12. From the above cases, it is clear that no precise formula can be adopted nor ‘cast iron rule’ can be laid down as to when payment of full back wages should be allowed by the court or Tribunal. It depends upon the facts and circumstances of each case. The approach of the court/tribunal should not be rigid or mechanical but flexible and realistic. The court or tribunal dealing with cases of industrial disputes may find force in the contention of the employee as to illegal termination of his services and may come to the conclusion that the action has been taken otherwise than in accordance with law. In such cases obviously, the workman would be entitled to reinstatement but the question regarding payment of back wages would be independent of the first question as to entitlement of reinstatement in service. While considering and determining the second question, the court or tribunal would consider all relevant circumstances referred to above and keeping in view the principles of justice, equity and good conscience, should pass an appropriate order.
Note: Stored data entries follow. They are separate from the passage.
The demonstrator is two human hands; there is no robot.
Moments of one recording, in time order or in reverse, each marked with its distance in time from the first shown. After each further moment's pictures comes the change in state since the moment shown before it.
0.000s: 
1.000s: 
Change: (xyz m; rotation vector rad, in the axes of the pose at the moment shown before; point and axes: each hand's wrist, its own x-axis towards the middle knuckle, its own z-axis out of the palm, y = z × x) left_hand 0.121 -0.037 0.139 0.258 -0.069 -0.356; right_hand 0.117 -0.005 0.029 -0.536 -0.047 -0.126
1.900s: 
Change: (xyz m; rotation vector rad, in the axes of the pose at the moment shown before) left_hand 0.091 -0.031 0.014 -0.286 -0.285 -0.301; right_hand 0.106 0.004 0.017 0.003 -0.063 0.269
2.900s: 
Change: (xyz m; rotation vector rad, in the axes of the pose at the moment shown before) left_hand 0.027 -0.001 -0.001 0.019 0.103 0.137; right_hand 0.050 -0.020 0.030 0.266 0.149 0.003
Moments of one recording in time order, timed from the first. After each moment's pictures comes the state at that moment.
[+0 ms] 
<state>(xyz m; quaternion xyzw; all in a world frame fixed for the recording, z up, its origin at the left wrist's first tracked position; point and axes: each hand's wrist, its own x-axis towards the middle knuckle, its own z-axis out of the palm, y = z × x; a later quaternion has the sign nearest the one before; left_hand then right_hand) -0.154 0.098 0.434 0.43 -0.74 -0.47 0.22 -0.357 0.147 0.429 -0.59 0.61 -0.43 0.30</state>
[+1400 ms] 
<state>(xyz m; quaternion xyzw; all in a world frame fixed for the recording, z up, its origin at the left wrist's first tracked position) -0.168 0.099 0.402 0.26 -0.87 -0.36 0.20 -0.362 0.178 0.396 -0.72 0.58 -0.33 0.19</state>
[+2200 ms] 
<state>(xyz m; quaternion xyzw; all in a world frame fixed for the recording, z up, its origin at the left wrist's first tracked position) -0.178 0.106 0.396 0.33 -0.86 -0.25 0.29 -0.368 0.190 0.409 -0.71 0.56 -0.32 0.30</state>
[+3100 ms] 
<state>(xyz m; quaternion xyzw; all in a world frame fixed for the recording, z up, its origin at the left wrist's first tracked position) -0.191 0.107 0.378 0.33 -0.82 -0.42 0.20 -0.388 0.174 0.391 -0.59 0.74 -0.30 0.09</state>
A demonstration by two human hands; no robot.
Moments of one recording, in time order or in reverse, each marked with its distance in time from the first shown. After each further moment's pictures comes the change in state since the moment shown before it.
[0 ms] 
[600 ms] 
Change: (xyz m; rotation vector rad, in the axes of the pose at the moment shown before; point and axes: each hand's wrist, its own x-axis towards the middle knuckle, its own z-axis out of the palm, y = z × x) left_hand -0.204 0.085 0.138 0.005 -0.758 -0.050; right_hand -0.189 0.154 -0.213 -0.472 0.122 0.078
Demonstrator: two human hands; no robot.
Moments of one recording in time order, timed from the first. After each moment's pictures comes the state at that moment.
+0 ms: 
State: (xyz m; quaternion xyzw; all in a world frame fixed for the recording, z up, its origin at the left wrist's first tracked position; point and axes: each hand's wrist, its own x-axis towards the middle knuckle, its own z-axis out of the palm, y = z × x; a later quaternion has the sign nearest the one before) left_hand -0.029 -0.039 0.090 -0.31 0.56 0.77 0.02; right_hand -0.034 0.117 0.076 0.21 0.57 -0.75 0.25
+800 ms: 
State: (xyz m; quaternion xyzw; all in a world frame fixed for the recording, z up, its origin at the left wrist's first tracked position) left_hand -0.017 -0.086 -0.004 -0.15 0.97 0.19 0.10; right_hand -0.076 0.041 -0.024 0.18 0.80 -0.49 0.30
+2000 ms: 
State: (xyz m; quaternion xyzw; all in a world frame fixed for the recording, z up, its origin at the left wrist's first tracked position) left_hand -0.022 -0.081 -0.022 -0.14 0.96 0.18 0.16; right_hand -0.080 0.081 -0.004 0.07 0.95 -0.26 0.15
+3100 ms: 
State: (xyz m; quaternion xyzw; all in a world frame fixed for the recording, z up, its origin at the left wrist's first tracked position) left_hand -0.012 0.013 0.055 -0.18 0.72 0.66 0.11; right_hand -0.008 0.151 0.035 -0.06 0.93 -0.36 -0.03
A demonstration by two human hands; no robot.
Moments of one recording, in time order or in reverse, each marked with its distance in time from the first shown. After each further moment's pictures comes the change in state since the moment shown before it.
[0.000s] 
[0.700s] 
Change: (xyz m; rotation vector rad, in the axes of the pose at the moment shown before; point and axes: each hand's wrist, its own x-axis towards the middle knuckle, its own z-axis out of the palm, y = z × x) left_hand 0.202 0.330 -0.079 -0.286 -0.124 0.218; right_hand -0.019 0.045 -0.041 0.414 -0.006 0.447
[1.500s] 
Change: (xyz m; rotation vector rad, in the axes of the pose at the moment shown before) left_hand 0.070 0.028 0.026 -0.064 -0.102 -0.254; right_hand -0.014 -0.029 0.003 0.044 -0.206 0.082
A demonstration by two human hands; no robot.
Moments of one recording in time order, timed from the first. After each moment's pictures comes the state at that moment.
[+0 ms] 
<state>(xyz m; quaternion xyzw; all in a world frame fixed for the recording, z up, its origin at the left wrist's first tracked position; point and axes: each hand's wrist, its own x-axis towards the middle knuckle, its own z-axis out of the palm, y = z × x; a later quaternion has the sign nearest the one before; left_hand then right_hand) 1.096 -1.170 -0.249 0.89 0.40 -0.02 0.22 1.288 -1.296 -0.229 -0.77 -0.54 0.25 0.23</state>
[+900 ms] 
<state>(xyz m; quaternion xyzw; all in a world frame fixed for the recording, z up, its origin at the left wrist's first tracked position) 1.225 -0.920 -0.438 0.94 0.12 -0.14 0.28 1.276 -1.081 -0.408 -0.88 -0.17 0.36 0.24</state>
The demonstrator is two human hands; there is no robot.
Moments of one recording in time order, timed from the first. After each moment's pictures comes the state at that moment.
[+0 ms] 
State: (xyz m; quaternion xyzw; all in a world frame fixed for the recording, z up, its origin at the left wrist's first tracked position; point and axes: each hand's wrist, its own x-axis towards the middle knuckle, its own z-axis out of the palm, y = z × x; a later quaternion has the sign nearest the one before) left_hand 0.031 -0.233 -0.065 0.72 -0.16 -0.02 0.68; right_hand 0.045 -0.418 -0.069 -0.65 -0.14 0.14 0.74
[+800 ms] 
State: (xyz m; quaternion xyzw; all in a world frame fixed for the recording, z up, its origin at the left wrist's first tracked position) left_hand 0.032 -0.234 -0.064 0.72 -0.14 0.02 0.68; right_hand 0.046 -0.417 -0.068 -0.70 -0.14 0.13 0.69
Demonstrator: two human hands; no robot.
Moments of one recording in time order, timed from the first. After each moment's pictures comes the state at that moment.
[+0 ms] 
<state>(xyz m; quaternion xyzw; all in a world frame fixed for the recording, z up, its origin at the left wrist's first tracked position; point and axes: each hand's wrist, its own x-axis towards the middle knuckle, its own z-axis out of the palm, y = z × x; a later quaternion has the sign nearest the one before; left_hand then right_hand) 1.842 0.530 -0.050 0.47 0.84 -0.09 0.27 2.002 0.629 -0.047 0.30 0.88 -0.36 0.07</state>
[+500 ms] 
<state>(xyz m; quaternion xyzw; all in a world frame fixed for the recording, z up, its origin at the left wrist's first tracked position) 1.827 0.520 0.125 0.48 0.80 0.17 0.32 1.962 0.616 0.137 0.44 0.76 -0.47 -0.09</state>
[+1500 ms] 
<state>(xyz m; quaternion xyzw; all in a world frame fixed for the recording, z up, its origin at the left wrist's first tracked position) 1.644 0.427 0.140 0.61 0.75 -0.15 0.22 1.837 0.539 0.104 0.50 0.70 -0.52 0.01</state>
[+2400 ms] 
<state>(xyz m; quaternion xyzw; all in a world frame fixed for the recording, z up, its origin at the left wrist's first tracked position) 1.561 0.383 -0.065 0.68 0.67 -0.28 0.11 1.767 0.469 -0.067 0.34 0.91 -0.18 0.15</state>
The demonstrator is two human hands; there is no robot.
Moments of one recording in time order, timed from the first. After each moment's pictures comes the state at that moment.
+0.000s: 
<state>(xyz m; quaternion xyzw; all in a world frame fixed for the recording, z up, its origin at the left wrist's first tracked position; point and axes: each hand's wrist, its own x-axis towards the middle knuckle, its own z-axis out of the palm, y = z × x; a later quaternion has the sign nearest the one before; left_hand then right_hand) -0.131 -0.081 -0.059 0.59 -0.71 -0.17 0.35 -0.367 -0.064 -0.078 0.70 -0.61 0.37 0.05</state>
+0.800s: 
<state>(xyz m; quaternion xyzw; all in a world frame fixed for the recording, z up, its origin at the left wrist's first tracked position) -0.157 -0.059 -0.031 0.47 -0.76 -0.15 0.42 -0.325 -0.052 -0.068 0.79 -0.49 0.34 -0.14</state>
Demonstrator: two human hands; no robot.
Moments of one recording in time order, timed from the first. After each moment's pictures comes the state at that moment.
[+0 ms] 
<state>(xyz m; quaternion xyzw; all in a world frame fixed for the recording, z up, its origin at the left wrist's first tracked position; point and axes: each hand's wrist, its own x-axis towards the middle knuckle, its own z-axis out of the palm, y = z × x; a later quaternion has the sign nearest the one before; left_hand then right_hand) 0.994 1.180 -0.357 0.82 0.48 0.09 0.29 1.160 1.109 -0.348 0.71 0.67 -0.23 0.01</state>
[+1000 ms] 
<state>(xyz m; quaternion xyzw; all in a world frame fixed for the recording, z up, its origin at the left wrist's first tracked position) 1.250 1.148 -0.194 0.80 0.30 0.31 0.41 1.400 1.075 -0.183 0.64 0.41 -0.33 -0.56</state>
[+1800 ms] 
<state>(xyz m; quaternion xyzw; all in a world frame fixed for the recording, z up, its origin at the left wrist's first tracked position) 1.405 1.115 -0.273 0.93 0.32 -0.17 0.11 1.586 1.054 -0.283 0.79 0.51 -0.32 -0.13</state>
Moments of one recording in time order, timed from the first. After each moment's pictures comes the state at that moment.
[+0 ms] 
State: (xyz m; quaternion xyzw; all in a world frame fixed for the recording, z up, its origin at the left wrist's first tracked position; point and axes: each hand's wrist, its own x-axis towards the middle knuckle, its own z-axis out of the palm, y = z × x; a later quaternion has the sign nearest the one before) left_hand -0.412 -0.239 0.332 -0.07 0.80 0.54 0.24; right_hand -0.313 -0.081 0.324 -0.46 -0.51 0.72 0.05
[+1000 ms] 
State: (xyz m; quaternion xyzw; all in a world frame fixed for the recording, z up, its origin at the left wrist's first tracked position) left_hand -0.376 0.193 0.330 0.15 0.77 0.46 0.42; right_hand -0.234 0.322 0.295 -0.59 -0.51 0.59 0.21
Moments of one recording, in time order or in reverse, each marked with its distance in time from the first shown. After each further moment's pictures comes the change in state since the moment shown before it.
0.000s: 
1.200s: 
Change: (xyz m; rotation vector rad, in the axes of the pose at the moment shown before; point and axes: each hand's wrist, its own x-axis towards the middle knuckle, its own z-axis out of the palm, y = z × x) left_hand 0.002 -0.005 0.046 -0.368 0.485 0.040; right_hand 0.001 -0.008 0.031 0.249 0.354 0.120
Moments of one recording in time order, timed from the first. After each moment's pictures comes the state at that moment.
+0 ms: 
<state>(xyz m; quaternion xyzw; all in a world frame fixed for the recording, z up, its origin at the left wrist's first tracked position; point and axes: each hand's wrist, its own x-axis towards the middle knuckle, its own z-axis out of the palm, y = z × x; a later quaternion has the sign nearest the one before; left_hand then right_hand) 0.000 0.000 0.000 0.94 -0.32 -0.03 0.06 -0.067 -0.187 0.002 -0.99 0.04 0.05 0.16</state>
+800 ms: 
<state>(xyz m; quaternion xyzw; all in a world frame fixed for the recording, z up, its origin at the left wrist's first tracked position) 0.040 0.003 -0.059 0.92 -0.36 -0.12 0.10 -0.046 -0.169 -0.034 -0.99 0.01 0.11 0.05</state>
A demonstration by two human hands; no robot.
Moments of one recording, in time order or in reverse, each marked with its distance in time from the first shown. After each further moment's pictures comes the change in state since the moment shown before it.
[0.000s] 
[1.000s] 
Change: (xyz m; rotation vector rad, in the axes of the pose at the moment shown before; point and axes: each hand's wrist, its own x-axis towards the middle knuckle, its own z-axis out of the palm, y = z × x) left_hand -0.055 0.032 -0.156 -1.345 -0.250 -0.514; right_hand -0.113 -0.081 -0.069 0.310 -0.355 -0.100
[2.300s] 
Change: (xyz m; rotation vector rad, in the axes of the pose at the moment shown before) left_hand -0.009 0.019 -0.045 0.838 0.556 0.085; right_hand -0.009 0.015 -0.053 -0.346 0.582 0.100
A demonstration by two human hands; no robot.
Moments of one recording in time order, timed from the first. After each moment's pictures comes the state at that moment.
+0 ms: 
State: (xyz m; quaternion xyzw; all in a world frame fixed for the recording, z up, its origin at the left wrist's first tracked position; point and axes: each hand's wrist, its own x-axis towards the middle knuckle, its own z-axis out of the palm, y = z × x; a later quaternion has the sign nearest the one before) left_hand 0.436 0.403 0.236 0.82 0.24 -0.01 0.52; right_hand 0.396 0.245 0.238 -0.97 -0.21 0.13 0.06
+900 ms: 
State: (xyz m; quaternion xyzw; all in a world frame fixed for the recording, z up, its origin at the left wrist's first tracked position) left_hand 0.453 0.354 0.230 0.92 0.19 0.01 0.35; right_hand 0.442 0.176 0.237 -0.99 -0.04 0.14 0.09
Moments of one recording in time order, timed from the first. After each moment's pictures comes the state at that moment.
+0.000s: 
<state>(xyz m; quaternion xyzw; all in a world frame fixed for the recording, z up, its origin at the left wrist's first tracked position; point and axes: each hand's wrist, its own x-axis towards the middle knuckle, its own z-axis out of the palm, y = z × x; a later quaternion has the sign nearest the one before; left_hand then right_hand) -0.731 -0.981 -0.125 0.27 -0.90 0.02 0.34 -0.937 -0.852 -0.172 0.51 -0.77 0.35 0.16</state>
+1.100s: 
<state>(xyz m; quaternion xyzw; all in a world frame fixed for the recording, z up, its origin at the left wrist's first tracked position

13. Considering the case law on the point and applying the principles laid down therein to the facts of the present appeal, we are of the view that the respondent workman is not entitled to back wages from 1975 when his services were terminated. The award was passed in the instant case on September 17, 1984 but was stayed by the High Court vide interim order dated March 25, 1985. The interim order was modified on February 4, 1988 and the first respondent was reinstated immediately on February 9, 1988. In our opinion, therefore, ends of justice would be met if the workman is allowed back wages to the extent of 50% from the date of the award till he was reinstated in service.
14. For the foregoing reasons, the appeal is partly allowed and the award passed by the Labour Court, Allahabad as also the order passed by the High Court of judicature, Allahabad is modified. The first respondent-workman is not entitled to back wages from 1975 to 1984. He is, however, held entitled to 50% back wages from the date of the award till the date of reinstatement. Thereafter obviously, he is entitled to his wages in accordance with law. The appeal is accordingly disposed of. In the facts and circumstances of the case, there shall be no order as to costs.